Existirían ejemplos en todas las esferas de nuestras vidas de nuestra aceptación de actuar como consumidores en cualquier ámbito, incluidas las más íntimas como los afectos. No obstante, en ningún lugar se manifiesta más que en el uso de los servicios de la (mal) llamada economía colaborativa. Los efectos de nuestro beneficio inmediato como consumidores de los servicios de alojamiento (no tan) ocasional o de entrega a domicilio de comidas comienza a tener impacto visible, respectivamente, en el encarecimiento de la vivienda o el aumento de la precariedad laboral. Efectos también perjudiciales sobre la movilidad en las ciudades están empezando a emerger como consecuencia de la adopción de los servicios tipo UberPop o Lyft.
El comportamiento como consumidor antes que como ciudadanos no sólo guía nuestro uso de los servicios digitales. Basta ver nuestra actitud al respecto del consumo de energía y sus efectos sobre el cambio climático. De este último caso, debemos tomar las lecciones para el uso de los servicios digitales. La falta de moderación en el consumo de la energía a lo largo del siglo XX, incentivada por su progresivo abaratamiento nos ha llevado a la emergencia climática global en la que estamos. No debiéramos permitir que sucediera que el desaforado uso de los servicios digitales condujera a la destrucción de un modelo de sociedad que, con luces y sombras, mantiene un equilibrio entre crecimiento económico y desarrollo social.

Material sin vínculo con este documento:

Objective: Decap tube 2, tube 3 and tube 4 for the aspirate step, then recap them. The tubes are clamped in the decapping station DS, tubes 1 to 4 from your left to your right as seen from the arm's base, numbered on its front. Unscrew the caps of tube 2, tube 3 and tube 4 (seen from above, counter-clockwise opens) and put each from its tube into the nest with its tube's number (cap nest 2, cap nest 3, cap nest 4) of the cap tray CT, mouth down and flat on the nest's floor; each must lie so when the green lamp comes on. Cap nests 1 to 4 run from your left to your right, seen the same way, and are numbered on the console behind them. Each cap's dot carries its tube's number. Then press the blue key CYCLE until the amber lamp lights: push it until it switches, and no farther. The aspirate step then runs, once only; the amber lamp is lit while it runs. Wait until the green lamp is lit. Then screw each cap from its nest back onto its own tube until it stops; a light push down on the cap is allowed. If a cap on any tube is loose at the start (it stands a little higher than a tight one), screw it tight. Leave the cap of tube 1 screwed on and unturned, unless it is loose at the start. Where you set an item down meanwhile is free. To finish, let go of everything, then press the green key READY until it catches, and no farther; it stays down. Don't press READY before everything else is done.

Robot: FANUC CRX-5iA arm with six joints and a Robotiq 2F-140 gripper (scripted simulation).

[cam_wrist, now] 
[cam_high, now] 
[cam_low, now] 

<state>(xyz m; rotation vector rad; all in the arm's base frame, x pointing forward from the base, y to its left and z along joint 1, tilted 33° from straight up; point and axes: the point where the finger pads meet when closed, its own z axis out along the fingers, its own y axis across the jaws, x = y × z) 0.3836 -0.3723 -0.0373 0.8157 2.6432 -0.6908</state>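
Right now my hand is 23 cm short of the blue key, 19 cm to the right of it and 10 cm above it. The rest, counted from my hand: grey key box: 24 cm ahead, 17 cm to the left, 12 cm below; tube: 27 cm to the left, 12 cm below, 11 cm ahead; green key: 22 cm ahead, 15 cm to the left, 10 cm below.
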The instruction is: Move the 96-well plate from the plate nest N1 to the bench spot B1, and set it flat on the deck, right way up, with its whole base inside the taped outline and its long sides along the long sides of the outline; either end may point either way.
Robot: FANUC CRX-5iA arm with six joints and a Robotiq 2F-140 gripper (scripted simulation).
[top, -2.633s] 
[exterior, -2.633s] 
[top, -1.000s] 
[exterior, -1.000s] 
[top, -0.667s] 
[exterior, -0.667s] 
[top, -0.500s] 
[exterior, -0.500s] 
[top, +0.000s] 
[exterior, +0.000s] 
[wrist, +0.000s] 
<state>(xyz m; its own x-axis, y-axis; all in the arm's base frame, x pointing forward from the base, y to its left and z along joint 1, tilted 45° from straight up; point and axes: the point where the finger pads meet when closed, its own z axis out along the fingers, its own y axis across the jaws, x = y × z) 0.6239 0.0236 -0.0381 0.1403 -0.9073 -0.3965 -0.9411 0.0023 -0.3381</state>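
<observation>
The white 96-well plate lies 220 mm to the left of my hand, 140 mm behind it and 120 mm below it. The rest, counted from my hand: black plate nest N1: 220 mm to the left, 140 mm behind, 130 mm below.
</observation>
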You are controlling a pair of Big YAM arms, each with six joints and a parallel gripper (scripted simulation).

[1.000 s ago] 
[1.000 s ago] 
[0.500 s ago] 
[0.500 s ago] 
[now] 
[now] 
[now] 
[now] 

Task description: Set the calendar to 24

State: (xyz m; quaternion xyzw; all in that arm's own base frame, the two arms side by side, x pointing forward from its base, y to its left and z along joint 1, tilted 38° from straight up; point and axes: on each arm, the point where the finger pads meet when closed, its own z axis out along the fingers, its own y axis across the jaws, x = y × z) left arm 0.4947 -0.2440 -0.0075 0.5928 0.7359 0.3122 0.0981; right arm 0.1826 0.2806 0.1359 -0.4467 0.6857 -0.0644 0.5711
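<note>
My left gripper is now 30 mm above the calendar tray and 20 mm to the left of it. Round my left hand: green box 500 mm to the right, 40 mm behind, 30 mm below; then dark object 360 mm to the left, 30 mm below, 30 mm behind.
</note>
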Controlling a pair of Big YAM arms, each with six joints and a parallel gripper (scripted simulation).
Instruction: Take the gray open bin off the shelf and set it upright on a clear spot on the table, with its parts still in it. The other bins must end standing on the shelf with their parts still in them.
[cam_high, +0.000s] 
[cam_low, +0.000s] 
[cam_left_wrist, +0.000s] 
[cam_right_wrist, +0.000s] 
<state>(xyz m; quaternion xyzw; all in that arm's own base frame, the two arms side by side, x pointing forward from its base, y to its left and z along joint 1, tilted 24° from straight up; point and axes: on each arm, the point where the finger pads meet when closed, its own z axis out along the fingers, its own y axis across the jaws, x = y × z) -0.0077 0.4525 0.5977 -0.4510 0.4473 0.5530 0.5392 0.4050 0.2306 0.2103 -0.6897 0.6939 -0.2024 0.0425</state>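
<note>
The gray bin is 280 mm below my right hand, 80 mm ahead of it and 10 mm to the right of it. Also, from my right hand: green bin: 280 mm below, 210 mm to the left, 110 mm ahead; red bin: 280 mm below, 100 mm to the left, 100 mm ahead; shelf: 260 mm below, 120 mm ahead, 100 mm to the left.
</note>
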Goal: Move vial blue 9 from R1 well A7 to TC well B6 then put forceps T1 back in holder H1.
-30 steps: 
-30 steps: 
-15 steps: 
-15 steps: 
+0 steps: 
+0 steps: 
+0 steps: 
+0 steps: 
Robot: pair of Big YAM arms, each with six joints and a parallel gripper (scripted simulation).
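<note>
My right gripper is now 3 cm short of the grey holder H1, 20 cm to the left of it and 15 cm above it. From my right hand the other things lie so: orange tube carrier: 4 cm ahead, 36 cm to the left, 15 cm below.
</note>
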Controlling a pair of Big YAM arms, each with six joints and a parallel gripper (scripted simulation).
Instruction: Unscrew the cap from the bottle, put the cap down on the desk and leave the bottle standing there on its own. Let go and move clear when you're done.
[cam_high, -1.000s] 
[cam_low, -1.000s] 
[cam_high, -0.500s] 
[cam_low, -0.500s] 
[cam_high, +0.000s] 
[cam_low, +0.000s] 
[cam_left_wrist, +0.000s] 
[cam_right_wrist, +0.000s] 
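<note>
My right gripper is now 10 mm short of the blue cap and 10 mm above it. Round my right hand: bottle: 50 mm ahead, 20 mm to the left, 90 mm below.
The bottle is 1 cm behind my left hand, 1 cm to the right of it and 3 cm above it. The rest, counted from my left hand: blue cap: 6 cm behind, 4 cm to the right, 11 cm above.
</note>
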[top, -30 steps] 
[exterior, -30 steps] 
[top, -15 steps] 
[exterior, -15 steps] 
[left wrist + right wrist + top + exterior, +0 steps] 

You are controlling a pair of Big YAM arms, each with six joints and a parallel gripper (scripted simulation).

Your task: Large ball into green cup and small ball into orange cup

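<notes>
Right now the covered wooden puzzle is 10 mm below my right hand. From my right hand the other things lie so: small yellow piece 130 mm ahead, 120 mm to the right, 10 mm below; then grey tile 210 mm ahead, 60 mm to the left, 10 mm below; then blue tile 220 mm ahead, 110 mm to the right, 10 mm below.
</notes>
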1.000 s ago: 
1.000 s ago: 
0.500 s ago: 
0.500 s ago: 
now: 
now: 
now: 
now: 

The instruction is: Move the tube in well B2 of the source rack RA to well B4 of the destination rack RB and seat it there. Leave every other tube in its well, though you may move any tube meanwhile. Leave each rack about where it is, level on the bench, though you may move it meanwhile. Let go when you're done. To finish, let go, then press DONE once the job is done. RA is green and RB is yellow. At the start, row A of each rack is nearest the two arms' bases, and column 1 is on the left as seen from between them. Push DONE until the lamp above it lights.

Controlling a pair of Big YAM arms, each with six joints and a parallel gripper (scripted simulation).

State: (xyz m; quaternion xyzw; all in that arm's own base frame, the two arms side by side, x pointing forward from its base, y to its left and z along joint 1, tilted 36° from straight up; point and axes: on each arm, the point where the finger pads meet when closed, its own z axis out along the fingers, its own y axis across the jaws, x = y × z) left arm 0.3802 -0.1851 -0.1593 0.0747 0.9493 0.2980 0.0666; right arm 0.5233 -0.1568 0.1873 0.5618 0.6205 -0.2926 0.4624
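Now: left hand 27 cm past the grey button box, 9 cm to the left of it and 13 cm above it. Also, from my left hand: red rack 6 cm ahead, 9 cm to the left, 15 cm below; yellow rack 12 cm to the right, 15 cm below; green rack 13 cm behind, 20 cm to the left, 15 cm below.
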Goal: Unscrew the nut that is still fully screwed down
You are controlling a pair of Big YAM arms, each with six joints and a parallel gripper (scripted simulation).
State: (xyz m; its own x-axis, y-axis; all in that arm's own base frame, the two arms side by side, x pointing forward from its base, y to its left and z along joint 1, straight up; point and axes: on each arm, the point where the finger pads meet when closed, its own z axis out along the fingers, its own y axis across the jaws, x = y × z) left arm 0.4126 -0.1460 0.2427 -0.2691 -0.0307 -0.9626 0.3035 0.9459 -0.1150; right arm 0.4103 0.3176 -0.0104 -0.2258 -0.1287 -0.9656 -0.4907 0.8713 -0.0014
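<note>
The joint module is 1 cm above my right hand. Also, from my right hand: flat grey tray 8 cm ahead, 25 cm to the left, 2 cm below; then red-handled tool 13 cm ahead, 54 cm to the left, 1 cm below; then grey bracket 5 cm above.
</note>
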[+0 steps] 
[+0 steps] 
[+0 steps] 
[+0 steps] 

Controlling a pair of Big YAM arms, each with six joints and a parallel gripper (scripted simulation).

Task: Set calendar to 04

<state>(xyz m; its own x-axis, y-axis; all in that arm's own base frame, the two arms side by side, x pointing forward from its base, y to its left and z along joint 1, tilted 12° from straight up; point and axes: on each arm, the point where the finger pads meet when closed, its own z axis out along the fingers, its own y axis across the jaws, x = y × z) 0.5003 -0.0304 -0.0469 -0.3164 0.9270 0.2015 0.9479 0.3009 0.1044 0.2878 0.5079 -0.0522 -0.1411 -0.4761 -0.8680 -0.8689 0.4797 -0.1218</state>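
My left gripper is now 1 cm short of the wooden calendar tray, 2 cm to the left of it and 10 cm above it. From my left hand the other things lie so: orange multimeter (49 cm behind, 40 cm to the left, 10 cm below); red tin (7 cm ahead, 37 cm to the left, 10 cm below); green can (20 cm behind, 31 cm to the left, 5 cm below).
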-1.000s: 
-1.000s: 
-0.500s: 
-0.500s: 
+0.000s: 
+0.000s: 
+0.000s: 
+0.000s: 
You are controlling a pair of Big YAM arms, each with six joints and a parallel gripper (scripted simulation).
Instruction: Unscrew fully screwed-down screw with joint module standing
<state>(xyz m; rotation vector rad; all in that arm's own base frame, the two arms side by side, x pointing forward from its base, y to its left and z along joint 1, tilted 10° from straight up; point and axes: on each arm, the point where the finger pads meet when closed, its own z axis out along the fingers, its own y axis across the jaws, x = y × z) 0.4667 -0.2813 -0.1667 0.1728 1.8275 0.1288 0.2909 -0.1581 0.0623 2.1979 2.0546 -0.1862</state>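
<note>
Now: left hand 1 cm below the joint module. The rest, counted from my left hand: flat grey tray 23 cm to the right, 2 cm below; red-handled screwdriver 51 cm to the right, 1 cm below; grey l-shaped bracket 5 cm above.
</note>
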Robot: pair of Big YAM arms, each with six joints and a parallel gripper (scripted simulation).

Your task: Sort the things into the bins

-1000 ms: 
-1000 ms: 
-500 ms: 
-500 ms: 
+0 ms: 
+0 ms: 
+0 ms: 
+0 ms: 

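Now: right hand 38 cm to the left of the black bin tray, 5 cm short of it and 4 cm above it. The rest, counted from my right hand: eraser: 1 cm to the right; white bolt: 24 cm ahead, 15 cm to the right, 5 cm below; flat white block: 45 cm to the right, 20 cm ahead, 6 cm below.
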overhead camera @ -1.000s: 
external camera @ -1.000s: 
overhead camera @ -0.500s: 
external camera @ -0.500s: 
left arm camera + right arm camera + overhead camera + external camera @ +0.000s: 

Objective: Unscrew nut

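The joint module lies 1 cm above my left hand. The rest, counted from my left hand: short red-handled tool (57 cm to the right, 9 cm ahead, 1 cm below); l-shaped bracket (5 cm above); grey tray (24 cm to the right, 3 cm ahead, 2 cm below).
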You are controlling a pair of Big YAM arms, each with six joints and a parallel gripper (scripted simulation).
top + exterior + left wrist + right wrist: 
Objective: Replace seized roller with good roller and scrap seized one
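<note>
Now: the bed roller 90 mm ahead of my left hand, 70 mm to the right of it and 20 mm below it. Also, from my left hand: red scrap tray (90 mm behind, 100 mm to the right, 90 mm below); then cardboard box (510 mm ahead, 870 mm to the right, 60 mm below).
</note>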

La solución al nudo gordiano de consumidores frente a ciudadanos digitales no es el neoludismo, sino en un uso inteligente de la tecnología. En su reciente obra "La locura del solucionismo tecnológico", Evgeny Morozov presenta ejemplos de ejercicios tecnológicos de diseño adversativo (adversarial design) que sirven para mostrar los efectos de nuestro consumo de energía sobre nuestro entorno climático inmediato (e.g. provocar con sensores la marchitación de nuestras plantas de hogar superados ciertos umbrales de consumo de energía). Ejercicios similares podrían realizarse para mostrar el consumo excesivo de servicios digitales sobre nuestro bienestar inmediato, bien reales o simulados (e,g. decrecer nuestros ahorros mediante una donación si hacemos un uso desproporcionado de compras en plataformas de Internet en relación a la realizada en comercios minoristas).
Los poderes públicos podrán mitigar las consecuencias indeseadas de la digitalización, que siempre existirán en algún grado. Sin embargo, no podemos escondernos tras los gobiernos para huir de nuestra propia responsabilidad. Como bien recordaba recientemente Douglas Rushkoff, "nadie nos obliga a utilizar la tecnología de una forma tan antisocial y atomizada. Basta con que no nos convirtamos en los consumidores y perfiles individuales que quieren nuestros dispositivos y plataformas; recordemos que el ser humano verdaderamente evolucionado no opta por una salida individual". En la integración de la tecnología digital en nuestras vidas, nuestra visión a largo plazo como ciudadanos ha de prevalecer sobre nuestra faceta cortoplacista de consumidores.